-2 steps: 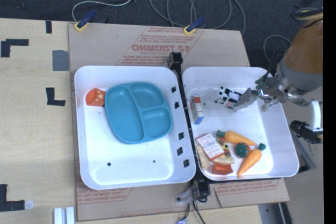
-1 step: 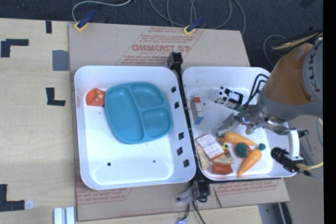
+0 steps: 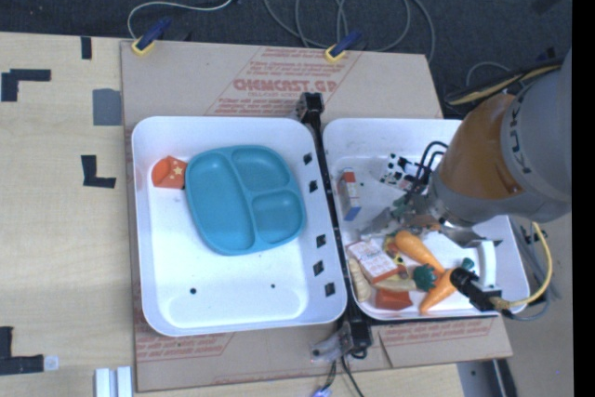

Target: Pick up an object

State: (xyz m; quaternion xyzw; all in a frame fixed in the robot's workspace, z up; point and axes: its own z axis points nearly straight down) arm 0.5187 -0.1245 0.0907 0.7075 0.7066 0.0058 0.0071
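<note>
The right bin [image 3: 372, 133] holds a heap of small items. An orange carrot [image 3: 414, 246] lies near its middle, and a second carrot [image 3: 439, 291] with a green end [image 3: 425, 275] lies by the front wall. A red and white box [image 3: 375, 265] and a red piece [image 3: 391, 298] sit at the front left. A small bottle [image 3: 349, 188] lies along the left wall. My gripper [image 3: 398, 213] is down inside this bin, just above the first carrot and to the right of the bottle. The arm's orange band [image 3: 474, 153] hides the bin's right part.
The left bin [image 3: 232, 293] holds a blue divided plate [image 3: 246, 198] and a small orange block with a star [image 3: 169, 172] at its left side. A black and white item [image 3: 398, 167] lies at the right bin's back. Cables [image 3: 349, 5] lie on the floor beyond the bench.
</note>
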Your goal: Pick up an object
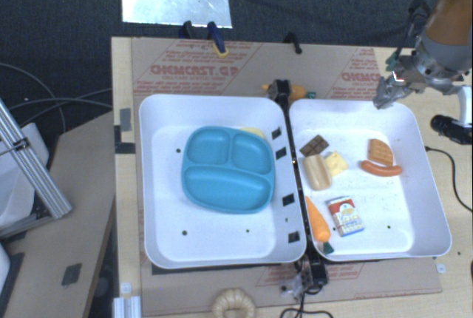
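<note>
The arm [447, 21] comes in at the upper right, cut off by the frame's edge; its pincer [386, 96] hangs over the far rim of the right bin [425, 161], near that bin's far right corner, well apart from everything inside; whether its tips are open or shut cannot be told, as they are small and blurred, and nothing shows between them.

The right bin's things cluster left and centre; the near right floor and the far strip under the pincer are bare, giving room to come down. A brown chocolate bar [315, 144] lies just beside a tan bread roll [318, 171], which touches a pale yellow piece [336, 163]; a waffle [380, 151] sits just behind a red sausage [381, 169], close to the right wall; a small red and white carton [345, 216] lies alone toward the near side; an orange carrot [318, 220] lies against the left wall, its near end close to the corner.

The left bin [159, 161] holds a blue tray [228, 168] with three compartments, bare floor all round it; a yellow thing [253, 132] peeps from behind its far edge, mostly hidden.

On the worktop [185, 65], an orange thing [295, 92] beyond the bins' junction is half hidden; a ring [235, 303] at the near edge is partly cut off.
</note>
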`<state>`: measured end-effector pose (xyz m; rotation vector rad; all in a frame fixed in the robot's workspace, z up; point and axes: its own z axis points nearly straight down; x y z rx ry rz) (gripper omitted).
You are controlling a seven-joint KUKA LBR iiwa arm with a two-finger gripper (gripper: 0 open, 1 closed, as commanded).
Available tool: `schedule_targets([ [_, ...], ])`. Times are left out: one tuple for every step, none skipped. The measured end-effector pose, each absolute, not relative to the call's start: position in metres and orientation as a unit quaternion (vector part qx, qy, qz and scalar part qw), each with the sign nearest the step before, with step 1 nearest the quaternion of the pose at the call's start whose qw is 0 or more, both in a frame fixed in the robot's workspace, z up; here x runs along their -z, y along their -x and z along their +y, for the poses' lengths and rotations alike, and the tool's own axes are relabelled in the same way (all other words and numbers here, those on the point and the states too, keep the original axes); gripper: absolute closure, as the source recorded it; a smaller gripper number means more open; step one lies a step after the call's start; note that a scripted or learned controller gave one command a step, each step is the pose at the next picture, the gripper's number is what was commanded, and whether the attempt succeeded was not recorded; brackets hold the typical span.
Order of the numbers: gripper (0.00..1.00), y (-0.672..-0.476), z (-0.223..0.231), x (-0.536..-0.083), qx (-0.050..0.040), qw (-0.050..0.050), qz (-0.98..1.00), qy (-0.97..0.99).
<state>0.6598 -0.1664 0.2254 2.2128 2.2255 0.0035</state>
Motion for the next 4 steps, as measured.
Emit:
schedule_targets([
  [1.0,-0.645,-0.105,-0.231,-0.0014,0.0,0.711,-0.703],
  [1.0,-0.626,-0.048,-0.237,-0.0012,0.0,0.711,-0.704],
  [1.0,-0.616,-0.001,-0.22,-0.0008,-0.001,0.71,-0.704],
  [1.0,-0.609,0.019,-0.234,-0.0011,0.0,0.71,-0.704],
])
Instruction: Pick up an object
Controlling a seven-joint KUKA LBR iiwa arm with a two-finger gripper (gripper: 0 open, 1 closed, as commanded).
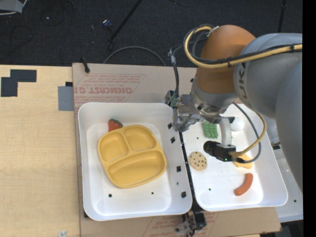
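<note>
Over the right bin's point(219, 194) far left corner hangs the gripper point(190, 113), near a green block point(211, 130); how far open it is cannot be told.

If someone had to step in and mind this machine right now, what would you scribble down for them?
Gripper: low over the wall between the two bins, towards the back. Nothing visibly held.
Right bin: green ridged piece just beside the gripper, cookie, sausage, yellow-orange piece, and a white round thing partly hidden by the arm.
Left bin: yellow divided plate, with a red toy at its far edge.
Done: nothing lifted yet; every object lies in a bin.
Left: close on one object and raise it. The green piece looks nearest.
</note>
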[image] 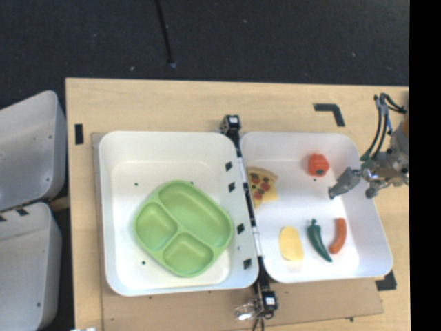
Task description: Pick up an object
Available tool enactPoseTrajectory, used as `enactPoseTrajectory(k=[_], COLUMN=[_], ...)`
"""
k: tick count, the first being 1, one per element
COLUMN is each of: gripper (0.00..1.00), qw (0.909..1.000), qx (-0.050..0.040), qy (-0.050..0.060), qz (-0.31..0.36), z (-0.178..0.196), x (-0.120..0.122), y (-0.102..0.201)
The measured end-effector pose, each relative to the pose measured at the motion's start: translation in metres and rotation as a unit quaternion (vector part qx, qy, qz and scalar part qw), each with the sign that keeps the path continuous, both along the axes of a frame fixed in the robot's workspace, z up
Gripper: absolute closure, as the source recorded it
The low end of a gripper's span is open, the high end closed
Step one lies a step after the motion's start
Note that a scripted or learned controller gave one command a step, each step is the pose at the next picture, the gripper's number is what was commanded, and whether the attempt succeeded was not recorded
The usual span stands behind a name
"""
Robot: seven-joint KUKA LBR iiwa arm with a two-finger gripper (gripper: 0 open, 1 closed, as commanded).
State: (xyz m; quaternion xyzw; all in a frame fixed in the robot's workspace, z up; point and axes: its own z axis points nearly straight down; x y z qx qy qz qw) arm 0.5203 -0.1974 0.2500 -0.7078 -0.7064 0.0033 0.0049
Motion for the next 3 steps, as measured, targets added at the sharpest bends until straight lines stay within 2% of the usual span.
enactPoseTrajectory(k=[1, 2, 3], gripper=[0.0, 0.0, 0.0], qw=[1.0, 1.0, 1.0], qx=[-0.0017, -0.0018, -0.0015], qy=[-0.006, -0.005, -0.004], qz=[0.002, 0.001, 0.0], z=[0.007, -0.039, -0.087], x=[0.002, -0.001, 0.007], y=[0.0, -0.008, -0.004])
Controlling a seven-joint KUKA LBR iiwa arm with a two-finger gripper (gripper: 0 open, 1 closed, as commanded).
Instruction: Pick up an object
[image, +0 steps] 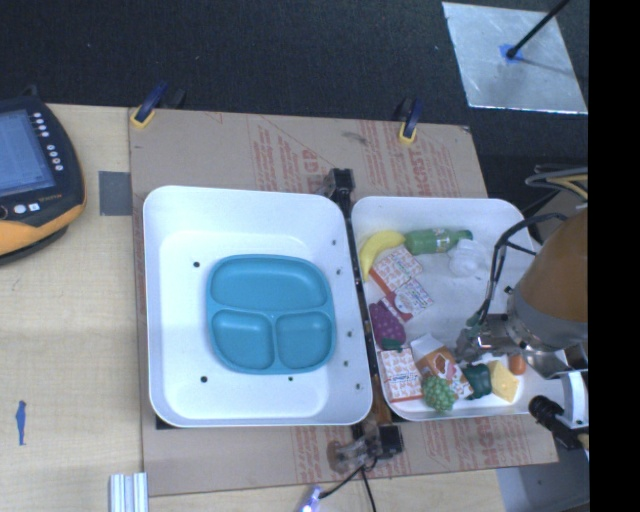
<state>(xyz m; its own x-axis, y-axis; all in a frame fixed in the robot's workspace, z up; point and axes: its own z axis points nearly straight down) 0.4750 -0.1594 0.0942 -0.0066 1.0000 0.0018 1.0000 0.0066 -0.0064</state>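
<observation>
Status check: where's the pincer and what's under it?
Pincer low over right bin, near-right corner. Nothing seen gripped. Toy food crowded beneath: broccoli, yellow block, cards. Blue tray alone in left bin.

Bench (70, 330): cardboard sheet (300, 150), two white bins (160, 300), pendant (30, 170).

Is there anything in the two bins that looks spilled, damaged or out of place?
Nothing looks spilled or damaged. The blue divided plate lies flat in the left bin. The toy foods, such as the banana and green bottle, lie jumbled inside the right bin.
</observation>
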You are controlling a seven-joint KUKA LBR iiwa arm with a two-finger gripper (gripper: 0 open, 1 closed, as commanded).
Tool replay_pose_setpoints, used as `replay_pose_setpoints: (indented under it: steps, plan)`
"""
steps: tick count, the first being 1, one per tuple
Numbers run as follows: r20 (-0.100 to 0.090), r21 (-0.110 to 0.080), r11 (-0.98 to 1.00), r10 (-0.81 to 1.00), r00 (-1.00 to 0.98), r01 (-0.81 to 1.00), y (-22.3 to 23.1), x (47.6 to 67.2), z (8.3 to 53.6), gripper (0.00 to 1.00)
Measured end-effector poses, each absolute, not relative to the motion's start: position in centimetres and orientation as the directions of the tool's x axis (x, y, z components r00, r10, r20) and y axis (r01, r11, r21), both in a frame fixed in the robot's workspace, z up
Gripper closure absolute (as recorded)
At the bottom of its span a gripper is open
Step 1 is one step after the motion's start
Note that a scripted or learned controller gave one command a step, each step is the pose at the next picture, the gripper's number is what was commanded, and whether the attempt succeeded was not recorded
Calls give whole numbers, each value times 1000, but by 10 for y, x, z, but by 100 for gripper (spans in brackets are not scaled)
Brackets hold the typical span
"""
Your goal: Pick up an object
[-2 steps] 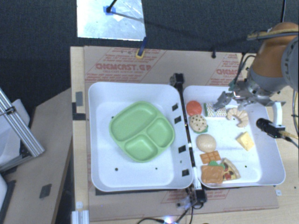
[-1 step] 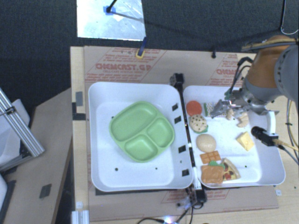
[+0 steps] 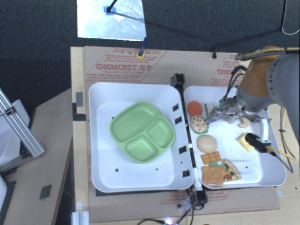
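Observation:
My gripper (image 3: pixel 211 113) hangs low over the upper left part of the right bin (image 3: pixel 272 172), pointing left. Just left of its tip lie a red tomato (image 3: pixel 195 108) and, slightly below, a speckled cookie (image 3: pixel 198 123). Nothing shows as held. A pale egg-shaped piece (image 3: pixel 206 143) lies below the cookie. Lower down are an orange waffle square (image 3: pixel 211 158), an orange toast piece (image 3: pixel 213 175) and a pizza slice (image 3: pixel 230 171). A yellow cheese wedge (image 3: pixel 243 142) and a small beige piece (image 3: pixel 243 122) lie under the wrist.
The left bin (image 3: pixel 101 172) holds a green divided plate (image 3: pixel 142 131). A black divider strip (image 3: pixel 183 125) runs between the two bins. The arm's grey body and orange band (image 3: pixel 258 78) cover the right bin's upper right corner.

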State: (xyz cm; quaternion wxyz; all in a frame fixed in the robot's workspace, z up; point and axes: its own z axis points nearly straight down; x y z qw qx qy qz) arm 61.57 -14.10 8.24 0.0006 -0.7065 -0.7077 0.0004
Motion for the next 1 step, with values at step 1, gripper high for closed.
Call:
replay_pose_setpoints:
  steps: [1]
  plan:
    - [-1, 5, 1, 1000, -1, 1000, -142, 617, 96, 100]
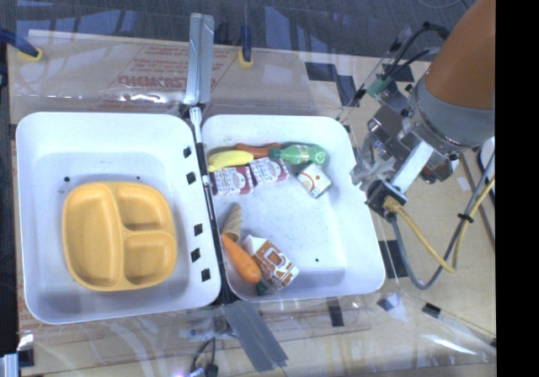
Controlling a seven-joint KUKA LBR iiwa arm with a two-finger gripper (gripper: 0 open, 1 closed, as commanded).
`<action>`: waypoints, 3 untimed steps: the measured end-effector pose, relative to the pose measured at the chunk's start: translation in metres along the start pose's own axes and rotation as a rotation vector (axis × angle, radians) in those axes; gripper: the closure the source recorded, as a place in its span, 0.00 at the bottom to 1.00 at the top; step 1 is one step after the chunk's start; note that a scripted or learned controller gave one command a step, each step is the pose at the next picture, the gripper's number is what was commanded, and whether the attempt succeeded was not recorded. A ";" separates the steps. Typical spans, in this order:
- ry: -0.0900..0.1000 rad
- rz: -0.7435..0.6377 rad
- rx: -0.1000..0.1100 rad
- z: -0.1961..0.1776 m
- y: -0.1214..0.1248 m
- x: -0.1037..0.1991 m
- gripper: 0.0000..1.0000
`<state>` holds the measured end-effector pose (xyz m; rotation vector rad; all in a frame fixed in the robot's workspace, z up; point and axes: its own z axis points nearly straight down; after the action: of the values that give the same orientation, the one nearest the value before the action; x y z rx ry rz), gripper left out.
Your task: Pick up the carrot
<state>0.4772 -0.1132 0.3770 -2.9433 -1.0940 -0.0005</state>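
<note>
Grey with an orange band, the arm [459, 55] reaches in from the right and hangs outside the bins. Its gripper [371, 167] sits just past the right rim of the right bin [337, 232], tilted toward that bin. Whether it is spread or closed cannot be told from this angle, and nothing is seen in its hold.

White plastic forms both bins. The left bin [34, 140] holds a yellow divided plate [118, 236], lying flat near its middle.

The right bin holds a clutter of small items. Along its far side lie a banana [226, 159], a slim orange-red item behind it that is too small to identify, and a green bottle [300, 153] on its side. Just in front of these are red-and-white wrapped packets [249, 176] and a small white carton [314, 181].

The carrot [241, 262] lies in the near left corner of the right bin, close to the wall shared with the left bin. A brown cone [232, 219] lies just beyond it, and an orange-and-white carton [275, 264] touches its right side.
</note>
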 end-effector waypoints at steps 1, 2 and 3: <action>-0.004 -0.098 0.004 0.099 -0.045 0.038 1.00; -0.006 -0.122 0.005 0.187 -0.039 0.073 1.00; -0.002 -0.078 0.001 0.070 0.057 0.123 1.00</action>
<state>0.6075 -0.0761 0.3072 -2.8979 -1.2078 0.0026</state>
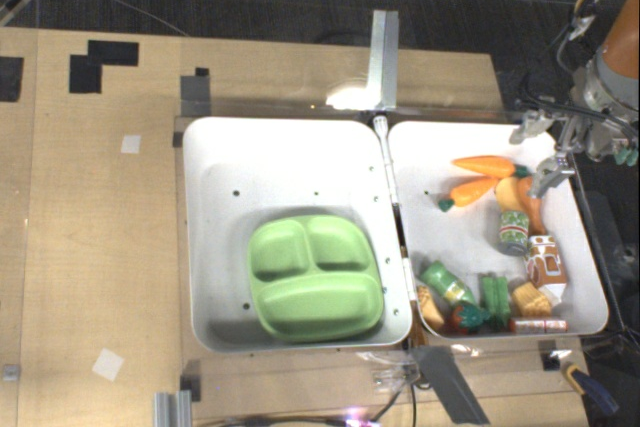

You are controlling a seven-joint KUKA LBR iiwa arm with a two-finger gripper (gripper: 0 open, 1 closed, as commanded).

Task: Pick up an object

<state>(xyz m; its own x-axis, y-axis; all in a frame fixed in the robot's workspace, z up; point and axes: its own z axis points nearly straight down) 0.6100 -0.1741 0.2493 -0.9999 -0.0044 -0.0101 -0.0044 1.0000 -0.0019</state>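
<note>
My gripper [548, 153] hangs over the far right corner of the right bin [420, 155], its two metal fingers apart and nothing between them. Just left of it lie two orange carrots [485, 165], one behind the other. Directly below the fingers sit a yellowish fruit [511, 194] and a small printed can [513, 231]. A red and white carton [546, 267] lies further toward the front along the right wall. A green bottle [446, 281], a green packet [494, 294] and a yellow piece [530, 298] crowd the front edge.
The left bin [230, 155] holds a green divided plate [315, 277] at its front. A metal post [384, 65] stands at the back between the bins. The wooden bench [90, 245] stretches to the left.
</note>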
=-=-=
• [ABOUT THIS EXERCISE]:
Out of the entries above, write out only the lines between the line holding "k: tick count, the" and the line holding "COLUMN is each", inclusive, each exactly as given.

• [ANSWER TO THIS PROBLEM]:
k: tick count, the first being 1, one per element
COLUMN is each of: gripper (0.00..1.00), qw (0.909..1.000), qx (-0.050..0.040), qy (-0.050..0.060), qz (-0.31..0.36), z (-0.178..0.196), x (-0.120..0.122), y (-0.102..0.201)

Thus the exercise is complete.